Виктор хотел было высказаться по этому поводу, но тут вдруг Вадим вскрикнул и скинул с себя рюкзак на пол.

— Что случилось? — испуганно спросила Алиса.

— Это антипризма, — задохнулся он, — я почувствовал, что она пошевелилась.

Глава двадцатая

Все взгляды обратились на валявшийся на полу рюкзак. В нем и вправду чувствовалось шевеление. Это было очевидно. Словно внутри сидел зверек, пытавшийся освободиться.

— Открой, открой быстрее! — потребовала Алиса.

Вадим не решался — на лице его были написаны ужас и растерянность.

— Мы из-за этого сюда пришли. Открывайте же, — добавил Виктор.

Вадим осторожно присел на корточки рядом с рюкзаком, расстегнул молнию и быстро отпрянул назад.

Тонкая красная нить вырвалась из сумки, словно лазерный луч и остановилась прямо в центре комнаты, метрах в трех от пола.

А потом появилась сама антипризма, и все они — в удивлении, оцепенении и ужасе — смотрели, как она двигается по красной нити, словно ткацкий челнок вдоль нити, медленно, но верно подбираясь в центр комнаты. Это уверенное движение сопровождалось слабым гулом, отчасти электрическим, отчасти органическим, похожим на женский голос, пропущенный через искажающий его акустический прибор.

Когда антипризма оказалась в центре комнаты, красная нить уползла обратно в нее, и гул прекратился. Какое-то время антипризма висела без движения, а потом словно вспыхнула, и внутри нее и снаружи все заиграло переливами пересекающихся граней и невообразимых огней.

В ее глубине Виктор видел ландшафты, целые миры, составленные из танцующих геометрических фигур, то и дело разбивающихся и принимающих новые формы. Она тянула к себе; он смутно осознавал присутствие своих товарищей, которые тоже двигались к центру комнаты, где зависло это непостижимое нечто.

Виктор остановился прямо перед ней и заглянул в ее бескрайние глубины. Ему казалось, что он пролетает насквозь всю Вселенную и перед его глазами раскрывались одна за другой все новые и новые большие и малые скопления звезд. Он увидел отливающие перламутром галактики других вселенных, замершие на своих плоскостях, словно дождевые капли на бесконечных стеклянных листах.
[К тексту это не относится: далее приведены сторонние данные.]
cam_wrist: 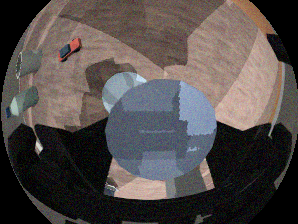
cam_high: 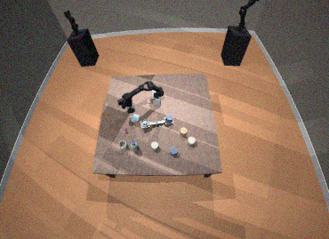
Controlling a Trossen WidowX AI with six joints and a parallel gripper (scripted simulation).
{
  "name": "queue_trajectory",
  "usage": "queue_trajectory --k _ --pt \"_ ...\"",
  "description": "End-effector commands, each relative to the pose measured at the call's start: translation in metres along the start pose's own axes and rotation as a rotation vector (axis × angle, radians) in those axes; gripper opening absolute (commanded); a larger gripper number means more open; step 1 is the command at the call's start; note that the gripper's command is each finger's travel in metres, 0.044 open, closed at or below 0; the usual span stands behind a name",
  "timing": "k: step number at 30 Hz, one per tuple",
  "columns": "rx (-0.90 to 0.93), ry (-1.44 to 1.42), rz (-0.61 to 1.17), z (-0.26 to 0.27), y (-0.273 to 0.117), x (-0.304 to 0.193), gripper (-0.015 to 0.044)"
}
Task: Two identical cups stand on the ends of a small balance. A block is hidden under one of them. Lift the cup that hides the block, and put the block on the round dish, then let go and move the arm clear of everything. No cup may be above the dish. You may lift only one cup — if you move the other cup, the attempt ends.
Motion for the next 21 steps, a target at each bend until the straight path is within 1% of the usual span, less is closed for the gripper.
queue_trajectory --k 1,8,13,18,21 --pt "0.0 -0.004 0.001 -0.022 0.01 0.004 0.0" --pt "0.001 -0.007 0.011 -0.055 0.029 0.007 0.0" --pt "0.002 -0.007 0.011 -0.056 0.036 0.007 0.0" --pt "0.002 -0.007 0.011 -0.056 0.062 0.007 0.0" --pt "0.002 -0.007 0.012 -0.056 0.069 0.006 0.0"
Point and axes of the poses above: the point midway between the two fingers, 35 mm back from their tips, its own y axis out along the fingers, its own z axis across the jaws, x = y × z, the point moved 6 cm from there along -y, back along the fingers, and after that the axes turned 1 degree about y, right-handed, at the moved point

«Космические мембраны, — подумал он, — неужели это космические мембраны?»

Он увидел сам великий акт Сотворения в его законченности, уходящий в бесконечность многомерного пространства: мембрана на мембране, плавающие в вакууме, каждая из которых представляла собой отдельную вселенную, усыпанную островками галактик и крошечными точками дрейфующих между ними блуждающих звезд. Каждая мембрана пространства-времени располагалась под своим углом, плавая в бесконечном движении.